When you reach the line below that has "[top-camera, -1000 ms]", start returning lines exactly, and stop after the line that has "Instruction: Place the"; skip the pictures.
·····
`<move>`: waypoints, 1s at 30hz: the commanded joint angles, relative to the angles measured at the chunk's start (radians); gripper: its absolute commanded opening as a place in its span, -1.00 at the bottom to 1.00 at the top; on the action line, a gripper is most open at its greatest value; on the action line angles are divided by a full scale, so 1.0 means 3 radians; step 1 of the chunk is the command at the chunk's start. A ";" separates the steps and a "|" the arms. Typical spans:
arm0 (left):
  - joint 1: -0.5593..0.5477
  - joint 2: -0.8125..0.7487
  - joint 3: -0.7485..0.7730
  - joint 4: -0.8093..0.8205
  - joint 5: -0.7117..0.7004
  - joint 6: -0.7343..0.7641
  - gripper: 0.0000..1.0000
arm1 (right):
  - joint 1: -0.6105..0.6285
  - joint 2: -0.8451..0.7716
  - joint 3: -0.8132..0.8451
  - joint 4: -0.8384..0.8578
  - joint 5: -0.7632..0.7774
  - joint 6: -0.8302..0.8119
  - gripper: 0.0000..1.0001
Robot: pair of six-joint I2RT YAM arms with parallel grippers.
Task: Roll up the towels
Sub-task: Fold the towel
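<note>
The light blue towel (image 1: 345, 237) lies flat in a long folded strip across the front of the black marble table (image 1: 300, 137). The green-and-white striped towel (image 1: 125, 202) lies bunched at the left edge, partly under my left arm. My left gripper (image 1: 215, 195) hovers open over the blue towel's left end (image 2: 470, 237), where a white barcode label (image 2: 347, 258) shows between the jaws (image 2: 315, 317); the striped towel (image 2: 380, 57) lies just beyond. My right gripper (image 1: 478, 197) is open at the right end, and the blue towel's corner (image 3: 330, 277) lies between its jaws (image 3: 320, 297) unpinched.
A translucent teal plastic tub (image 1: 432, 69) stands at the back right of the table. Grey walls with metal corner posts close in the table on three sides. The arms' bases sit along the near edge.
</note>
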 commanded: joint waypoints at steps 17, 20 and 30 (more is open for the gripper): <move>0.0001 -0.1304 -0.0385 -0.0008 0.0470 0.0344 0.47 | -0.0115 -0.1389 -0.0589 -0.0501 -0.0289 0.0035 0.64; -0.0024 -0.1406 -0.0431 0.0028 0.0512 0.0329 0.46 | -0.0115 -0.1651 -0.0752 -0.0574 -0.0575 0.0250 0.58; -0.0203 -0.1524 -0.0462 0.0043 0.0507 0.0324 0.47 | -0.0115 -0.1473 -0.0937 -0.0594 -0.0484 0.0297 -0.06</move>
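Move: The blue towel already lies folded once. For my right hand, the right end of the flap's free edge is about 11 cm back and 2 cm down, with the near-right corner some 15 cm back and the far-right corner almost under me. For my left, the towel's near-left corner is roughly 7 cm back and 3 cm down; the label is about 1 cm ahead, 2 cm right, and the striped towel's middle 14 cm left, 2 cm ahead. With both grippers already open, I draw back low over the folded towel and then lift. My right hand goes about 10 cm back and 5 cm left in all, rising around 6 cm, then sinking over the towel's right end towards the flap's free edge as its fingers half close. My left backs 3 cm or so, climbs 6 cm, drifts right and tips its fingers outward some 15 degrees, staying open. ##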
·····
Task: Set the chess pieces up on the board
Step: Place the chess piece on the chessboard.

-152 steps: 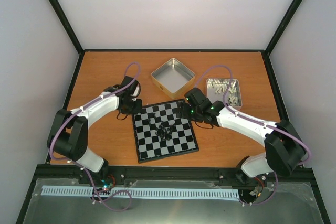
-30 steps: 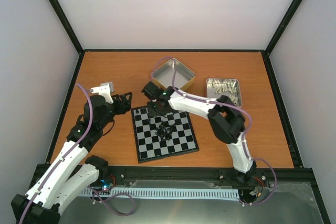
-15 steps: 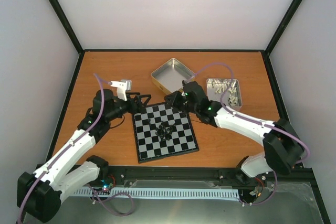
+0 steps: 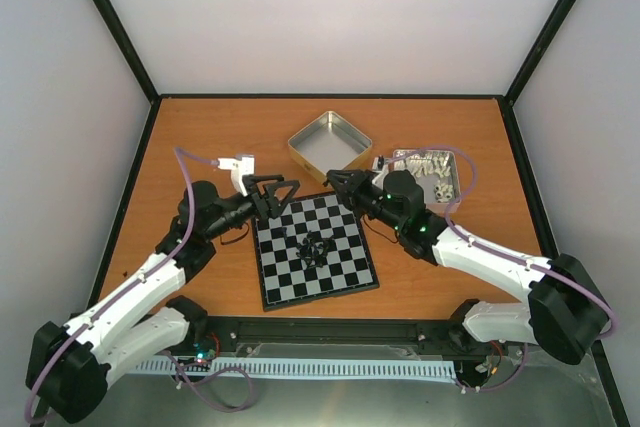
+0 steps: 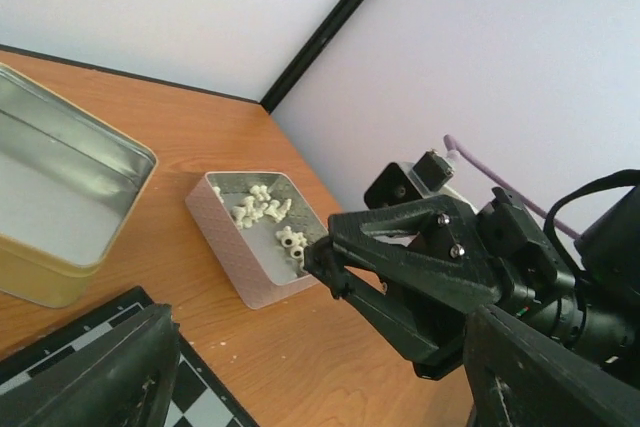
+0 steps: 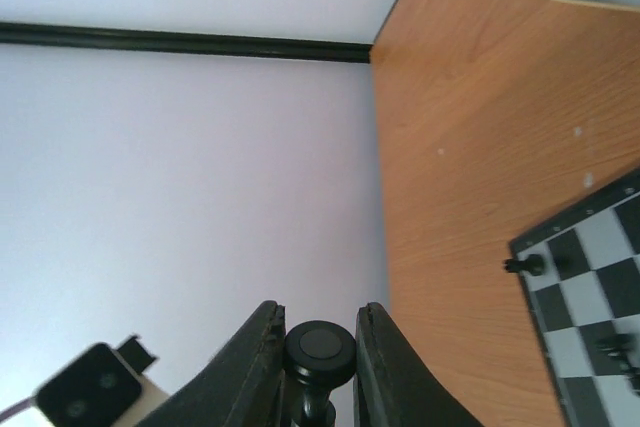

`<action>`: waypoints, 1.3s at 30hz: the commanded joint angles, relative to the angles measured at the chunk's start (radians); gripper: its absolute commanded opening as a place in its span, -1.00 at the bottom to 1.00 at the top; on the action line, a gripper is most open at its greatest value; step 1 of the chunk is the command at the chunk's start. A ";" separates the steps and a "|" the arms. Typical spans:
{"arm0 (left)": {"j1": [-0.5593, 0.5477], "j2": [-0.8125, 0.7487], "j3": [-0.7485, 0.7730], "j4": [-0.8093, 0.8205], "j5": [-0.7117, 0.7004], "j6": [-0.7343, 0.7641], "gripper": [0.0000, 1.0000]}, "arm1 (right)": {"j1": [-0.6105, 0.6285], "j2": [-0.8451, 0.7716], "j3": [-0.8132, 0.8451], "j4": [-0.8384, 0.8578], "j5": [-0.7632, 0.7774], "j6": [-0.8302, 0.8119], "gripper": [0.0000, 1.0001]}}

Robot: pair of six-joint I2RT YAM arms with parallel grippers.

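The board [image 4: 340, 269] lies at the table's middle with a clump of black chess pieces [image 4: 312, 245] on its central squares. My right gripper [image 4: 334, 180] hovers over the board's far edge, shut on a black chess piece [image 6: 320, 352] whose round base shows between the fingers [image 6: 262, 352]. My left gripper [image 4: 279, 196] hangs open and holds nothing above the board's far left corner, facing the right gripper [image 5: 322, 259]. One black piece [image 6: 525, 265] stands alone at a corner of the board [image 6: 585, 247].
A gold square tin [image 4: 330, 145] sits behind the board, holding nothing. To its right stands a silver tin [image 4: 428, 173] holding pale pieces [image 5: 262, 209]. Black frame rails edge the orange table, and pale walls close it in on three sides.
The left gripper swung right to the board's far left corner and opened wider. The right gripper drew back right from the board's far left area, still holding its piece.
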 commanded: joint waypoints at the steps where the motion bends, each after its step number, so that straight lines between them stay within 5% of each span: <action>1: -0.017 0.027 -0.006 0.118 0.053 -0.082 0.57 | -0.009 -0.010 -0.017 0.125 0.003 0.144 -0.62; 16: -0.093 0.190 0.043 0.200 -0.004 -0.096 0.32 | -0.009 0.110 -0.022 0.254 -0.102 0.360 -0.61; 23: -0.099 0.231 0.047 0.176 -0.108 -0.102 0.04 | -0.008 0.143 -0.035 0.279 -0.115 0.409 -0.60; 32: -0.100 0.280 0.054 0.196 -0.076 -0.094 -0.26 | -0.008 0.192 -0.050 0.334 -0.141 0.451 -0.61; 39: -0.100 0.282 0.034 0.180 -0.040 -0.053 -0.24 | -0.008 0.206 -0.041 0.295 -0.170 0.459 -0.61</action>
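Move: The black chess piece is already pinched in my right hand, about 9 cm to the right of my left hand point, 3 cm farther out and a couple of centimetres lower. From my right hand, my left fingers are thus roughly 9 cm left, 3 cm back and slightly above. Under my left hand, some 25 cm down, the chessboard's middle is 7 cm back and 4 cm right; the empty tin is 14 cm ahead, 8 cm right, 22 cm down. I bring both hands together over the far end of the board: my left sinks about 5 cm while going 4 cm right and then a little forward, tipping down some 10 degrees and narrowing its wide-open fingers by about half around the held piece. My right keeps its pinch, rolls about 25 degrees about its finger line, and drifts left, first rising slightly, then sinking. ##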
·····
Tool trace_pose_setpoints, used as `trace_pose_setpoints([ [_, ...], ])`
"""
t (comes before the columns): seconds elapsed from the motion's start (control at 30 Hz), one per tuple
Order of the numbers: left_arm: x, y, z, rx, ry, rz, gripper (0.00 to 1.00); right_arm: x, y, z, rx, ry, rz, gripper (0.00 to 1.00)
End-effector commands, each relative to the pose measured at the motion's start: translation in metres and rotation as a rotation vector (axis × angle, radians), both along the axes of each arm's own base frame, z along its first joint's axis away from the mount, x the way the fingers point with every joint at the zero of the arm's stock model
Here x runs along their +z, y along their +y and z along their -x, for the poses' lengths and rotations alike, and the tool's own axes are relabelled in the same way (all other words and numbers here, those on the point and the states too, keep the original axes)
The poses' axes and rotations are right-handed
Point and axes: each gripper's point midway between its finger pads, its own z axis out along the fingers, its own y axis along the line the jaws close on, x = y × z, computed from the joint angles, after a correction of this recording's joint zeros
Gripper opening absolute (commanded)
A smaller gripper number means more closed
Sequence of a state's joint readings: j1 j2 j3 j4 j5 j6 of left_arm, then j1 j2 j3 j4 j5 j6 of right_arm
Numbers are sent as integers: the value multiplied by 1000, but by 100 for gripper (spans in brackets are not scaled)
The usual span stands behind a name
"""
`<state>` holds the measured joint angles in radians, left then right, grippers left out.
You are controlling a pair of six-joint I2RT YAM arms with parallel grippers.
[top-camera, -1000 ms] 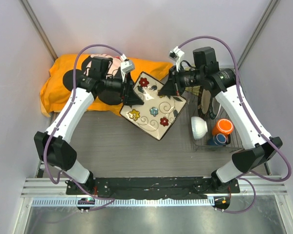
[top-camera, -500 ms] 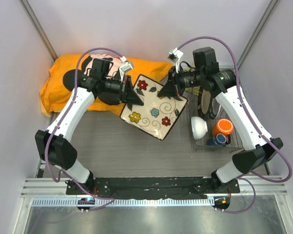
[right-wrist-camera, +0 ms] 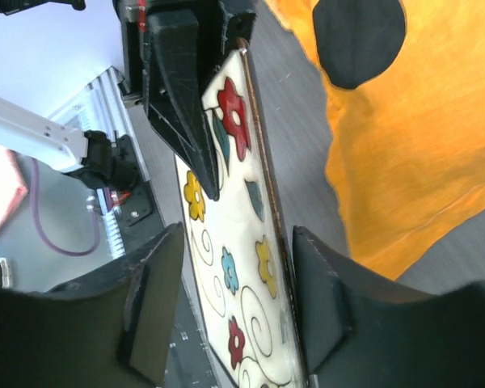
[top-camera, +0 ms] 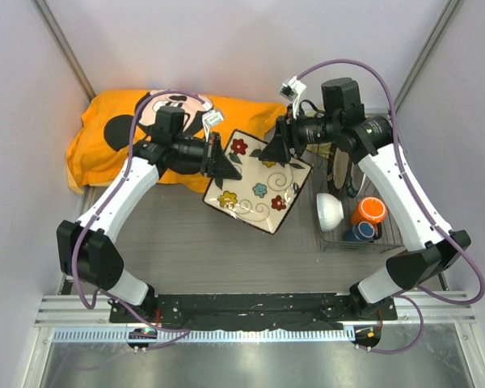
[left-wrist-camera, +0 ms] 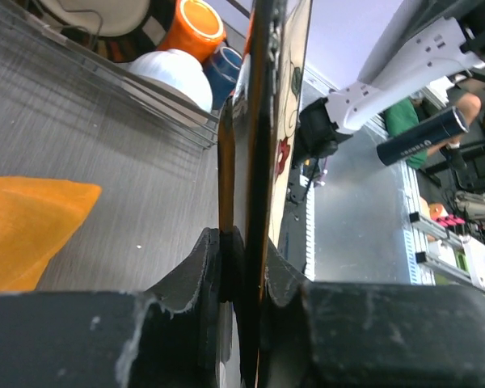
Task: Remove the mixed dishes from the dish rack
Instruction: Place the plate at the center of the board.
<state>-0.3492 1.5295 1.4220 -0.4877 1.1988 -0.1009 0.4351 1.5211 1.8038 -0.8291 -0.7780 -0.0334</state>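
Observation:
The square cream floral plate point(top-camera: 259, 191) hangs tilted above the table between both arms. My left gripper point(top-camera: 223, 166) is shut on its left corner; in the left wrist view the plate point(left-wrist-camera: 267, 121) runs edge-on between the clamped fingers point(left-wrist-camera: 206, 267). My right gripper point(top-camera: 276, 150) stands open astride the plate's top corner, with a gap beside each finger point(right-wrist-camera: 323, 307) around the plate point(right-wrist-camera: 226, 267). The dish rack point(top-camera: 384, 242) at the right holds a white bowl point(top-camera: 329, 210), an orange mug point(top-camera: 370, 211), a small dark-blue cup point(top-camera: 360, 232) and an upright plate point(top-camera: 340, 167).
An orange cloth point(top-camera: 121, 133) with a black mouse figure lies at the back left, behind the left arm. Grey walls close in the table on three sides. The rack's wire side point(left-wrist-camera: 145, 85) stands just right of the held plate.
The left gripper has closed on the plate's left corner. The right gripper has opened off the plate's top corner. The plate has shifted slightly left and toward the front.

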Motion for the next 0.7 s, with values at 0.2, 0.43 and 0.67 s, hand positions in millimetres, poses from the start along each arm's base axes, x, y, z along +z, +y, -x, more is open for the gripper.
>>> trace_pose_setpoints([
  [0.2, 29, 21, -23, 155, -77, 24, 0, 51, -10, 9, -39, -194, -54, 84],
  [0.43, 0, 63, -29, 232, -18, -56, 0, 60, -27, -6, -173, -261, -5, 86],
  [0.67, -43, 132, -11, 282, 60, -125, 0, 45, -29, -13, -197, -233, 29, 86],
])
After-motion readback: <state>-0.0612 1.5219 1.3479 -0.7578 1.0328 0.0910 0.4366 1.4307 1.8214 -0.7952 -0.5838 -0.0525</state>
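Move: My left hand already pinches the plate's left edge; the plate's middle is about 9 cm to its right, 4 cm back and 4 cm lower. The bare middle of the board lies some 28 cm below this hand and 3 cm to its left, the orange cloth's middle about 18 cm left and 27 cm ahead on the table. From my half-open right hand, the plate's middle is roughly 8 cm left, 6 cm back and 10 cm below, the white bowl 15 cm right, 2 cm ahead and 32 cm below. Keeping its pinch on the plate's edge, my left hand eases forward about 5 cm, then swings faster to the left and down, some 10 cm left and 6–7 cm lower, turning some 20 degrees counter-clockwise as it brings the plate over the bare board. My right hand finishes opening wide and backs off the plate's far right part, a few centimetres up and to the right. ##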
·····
# SOLUTION TO THIS EXERCISE
[top-camera, -1000 ms] 
[top-camera, -500 ms] 
[right-wrist-camera, +0 ms] 
[top-camera, +0 ms] 
[left-wrist-camera, +0 ms] 
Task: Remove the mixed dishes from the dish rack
Instruction: Place the plate at the center of the board.

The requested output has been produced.